*TASK GOAL*
Repeat each of these records exactly.

(Stored data)
........

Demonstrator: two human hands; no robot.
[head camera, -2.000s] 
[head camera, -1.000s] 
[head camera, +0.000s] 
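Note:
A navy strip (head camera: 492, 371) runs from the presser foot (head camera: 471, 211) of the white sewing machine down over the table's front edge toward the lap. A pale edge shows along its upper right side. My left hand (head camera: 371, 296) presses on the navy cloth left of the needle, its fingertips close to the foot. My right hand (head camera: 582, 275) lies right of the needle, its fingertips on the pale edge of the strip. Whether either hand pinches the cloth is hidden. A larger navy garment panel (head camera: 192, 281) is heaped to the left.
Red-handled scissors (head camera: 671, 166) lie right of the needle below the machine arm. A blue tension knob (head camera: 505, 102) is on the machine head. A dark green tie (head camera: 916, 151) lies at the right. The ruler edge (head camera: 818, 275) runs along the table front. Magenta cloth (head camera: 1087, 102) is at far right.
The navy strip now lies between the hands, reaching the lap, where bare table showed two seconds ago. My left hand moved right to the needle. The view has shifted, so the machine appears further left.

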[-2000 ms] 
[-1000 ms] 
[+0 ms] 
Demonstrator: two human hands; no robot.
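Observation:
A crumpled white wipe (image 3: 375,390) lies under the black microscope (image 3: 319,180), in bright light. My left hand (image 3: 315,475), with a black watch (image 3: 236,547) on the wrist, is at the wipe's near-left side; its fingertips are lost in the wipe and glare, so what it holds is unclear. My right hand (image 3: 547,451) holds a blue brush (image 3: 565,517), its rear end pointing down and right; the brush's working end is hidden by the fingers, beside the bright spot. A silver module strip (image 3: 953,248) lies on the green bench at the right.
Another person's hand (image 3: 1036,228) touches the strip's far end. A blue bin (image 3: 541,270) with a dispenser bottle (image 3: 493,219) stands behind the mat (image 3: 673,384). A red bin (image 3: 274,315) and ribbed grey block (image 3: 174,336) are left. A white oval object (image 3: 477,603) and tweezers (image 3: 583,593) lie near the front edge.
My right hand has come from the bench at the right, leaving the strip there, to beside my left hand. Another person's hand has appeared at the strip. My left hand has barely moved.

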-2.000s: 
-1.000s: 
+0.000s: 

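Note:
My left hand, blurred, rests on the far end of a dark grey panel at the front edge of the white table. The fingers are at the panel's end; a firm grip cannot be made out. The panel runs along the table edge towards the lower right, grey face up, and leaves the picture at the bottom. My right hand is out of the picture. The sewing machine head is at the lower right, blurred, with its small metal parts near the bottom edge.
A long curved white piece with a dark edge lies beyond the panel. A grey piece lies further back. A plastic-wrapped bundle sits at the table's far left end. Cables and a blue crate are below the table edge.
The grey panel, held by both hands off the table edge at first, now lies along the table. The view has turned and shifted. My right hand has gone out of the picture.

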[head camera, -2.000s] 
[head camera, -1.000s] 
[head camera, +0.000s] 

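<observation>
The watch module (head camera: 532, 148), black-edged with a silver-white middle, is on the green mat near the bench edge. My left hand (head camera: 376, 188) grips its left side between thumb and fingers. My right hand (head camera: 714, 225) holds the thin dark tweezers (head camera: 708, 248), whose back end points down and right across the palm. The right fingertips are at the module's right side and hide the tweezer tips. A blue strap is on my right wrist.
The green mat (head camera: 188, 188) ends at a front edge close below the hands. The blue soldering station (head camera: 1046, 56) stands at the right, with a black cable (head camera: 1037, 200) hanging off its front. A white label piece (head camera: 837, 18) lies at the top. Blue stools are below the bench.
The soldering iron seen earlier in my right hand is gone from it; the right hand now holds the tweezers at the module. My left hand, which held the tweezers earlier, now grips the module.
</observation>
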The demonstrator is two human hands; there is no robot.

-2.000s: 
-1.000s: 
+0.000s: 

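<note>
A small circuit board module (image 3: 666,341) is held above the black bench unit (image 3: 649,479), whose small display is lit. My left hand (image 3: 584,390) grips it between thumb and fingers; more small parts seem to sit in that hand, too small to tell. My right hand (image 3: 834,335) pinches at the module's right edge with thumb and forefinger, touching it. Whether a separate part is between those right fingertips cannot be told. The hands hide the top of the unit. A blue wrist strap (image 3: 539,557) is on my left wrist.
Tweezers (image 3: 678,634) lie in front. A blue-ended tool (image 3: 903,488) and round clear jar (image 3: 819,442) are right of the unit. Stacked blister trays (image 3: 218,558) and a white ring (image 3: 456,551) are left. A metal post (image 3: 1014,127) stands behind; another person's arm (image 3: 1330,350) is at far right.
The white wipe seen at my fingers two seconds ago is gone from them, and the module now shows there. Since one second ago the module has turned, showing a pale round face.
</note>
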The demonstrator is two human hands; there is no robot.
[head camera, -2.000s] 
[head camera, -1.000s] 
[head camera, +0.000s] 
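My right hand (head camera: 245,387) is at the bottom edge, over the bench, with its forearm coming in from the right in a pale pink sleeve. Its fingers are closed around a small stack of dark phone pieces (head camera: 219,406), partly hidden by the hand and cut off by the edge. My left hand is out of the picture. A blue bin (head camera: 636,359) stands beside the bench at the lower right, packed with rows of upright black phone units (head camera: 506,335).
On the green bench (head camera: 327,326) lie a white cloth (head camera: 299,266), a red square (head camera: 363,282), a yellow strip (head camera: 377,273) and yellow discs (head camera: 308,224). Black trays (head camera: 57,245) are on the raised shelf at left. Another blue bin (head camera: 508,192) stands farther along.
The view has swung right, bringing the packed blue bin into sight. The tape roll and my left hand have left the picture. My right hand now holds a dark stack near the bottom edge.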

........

*WRITTEN SOLUTION*
Demonstrator: two human hands; no robot.
[head camera, -2.000s] 
[head camera, -1.000s] 
[head camera, +0.000s] 
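Note:
A navy strip (head camera: 492, 371) runs from the presser foot (head camera: 471, 211) of the white sewing machine down over the table's front edge toward the lap. A pale edge shows along its upper right side. My left hand (head camera: 371, 296) presses on the navy cloth left of the needle, its fingertips close to the foot. My right hand (head camera: 582, 275) lies right of the needle, its fingertips on the pale edge of the strip. Whether either hand pinches the cloth is hidden. A larger navy garment panel (head camera: 192, 281) is heaped to the left.
Red-handled scissors (head camera: 671, 166) lie right of the needle below the machine arm. A blue tension knob (head camera: 505, 102) is on the machine head. A dark green tie (head camera: 916, 151) lies at the right. The ruler edge (head camera: 818, 275) runs along the table front. Magenta cloth (head camera: 1087, 102) is at far right.
The navy strip now lies between the hands, reaching the lap, where bare table showed two seconds ago. My left hand moved right to the needle. The view has shifted, so the machine appears further left.
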
[-2000 ms] 
[-1000 ms] 
[+0 ms] 
Demonstrator: two human hands; no robot.
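Observation:
A crumpled white wipe (image 3: 375,390) lies under the black microscope (image 3: 319,180), in bright light. My left hand (image 3: 315,475), with a black watch (image 3: 236,547) on the wrist, is at the wipe's near-left side; its fingertips are lost in the wipe and glare, so what it holds is unclear. My right hand (image 3: 547,451) holds a blue brush (image 3: 565,517), its rear end pointing down and right; the brush's working end is hidden by the fingers, beside the bright spot. A silver module strip (image 3: 953,248) lies on the green bench at the right.
Another person's hand (image 3: 1036,228) touches the strip's far end. A blue bin (image 3: 541,270) with a dispenser bottle (image 3: 493,219) stands behind the mat (image 3: 673,384). A red bin (image 3: 274,315) and ribbed grey block (image 3: 174,336) are left. A white oval object (image 3: 477,603) and tweezers (image 3: 583,593) lie near the front edge.
My right hand has come from the bench at the right, leaving the strip there, to beside my left hand. Another person's hand has appeared at the strip. My left hand has barely moved.
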
-2.000s: 
-1.000s: 
+0.000s: 

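Note:
My left hand, blurred, rests on the far end of a dark grey panel at the front edge of the white table. The fingers are at the panel's end; a firm grip cannot be made out. The panel runs along the table edge towards the lower right, grey face up, and leaves the picture at the bottom. My right hand is out of the picture. The sewing machine head is at the lower right, blurred, with its small metal parts near the bottom edge.
A long curved white piece with a dark edge lies beyond the panel. A grey piece lies further back. A plastic-wrapped bundle sits at the table's far left end. Cables and a blue crate are below the table edge.
The grey panel, held by both hands off the table edge at first, now lies along the table. The view has turned and shifted. My right hand has gone out of the picture.
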
[head camera, -2.000s] 
[head camera, -1.000s] 
[head camera, +0.000s] 

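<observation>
The watch module (head camera: 532, 148), black-edged with a silver-white middle, is on the green mat near the bench edge. My left hand (head camera: 376, 188) grips its left side between thumb and fingers. My right hand (head camera: 714, 225) holds the thin dark tweezers (head camera: 708, 248), whose back end points down and right across the palm. The right fingertips are at the module's right side and hide the tweezer tips. A blue strap is on my right wrist.
The green mat (head camera: 188, 188) ends at a front edge close below the hands. The blue soldering station (head camera: 1046, 56) stands at the right, with a black cable (head camera: 1037, 200) hanging off its front. A white label piece (head camera: 837, 18) lies at the top. Blue stools are below the bench.
The soldering iron seen earlier in my right hand is gone from it; the right hand now holds the tweezers at the module. My left hand, which held the tweezers earlier, now grips the module.
</observation>
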The demonstrator is two human hands; there is no robot.

-2.000s: 
-1.000s: 
+0.000s: 

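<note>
A small circuit board module (image 3: 666,341) is held above the black bench unit (image 3: 649,479), whose small display is lit. My left hand (image 3: 584,390) grips it between thumb and fingers; more small parts seem to sit in that hand, too small to tell. My right hand (image 3: 834,335) pinches at the module's right edge with thumb and forefinger, touching it. Whether a separate part is between those right fingertips cannot be told. The hands hide the top of the unit. A blue wrist strap (image 3: 539,557) is on my left wrist.
Tweezers (image 3: 678,634) lie in front. A blue-ended tool (image 3: 903,488) and round clear jar (image 3: 819,442) are right of the unit. Stacked blister trays (image 3: 218,558) and a white ring (image 3: 456,551) are left. A metal post (image 3: 1014,127) stands behind; another person's arm (image 3: 1330,350) is at far right.
The white wipe seen at my fingers two seconds ago is gone from them, and the module now shows there. Since one second ago the module has turned, showing a pale round face.
</note>
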The demonstrator is two human hands; there is no robot.
[head camera, -2.000s] 
[head camera, -1.000s] 
[head camera, +0.000s] 
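My right hand (head camera: 245,387) is at the bottom edge, over the bench, with its forearm coming in from the right in a pale pink sleeve. Its fingers are closed around a small stack of dark phone pieces (head camera: 219,406), partly hidden by the hand and cut off by the edge. My left hand is out of the picture. A blue bin (head camera: 636,359) stands beside the bench at the lower right, packed with rows of upright black phone units (head camera: 506,335).
On the green bench (head camera: 327,326) lie a white cloth (head camera: 299,266), a red square (head camera: 363,282), a yellow strip (head camera: 377,273) and yellow discs (head camera: 308,224). Black trays (head camera: 57,245) are on the raised shelf at left. Another blue bin (head camera: 508,192) stands farther along.
The view has swung right, bringing the packed blue bin into sight. The tape roll and my left hand have left the picture. My right hand now holds a dark stack near the bottom edge.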

The exercise has been fully answered.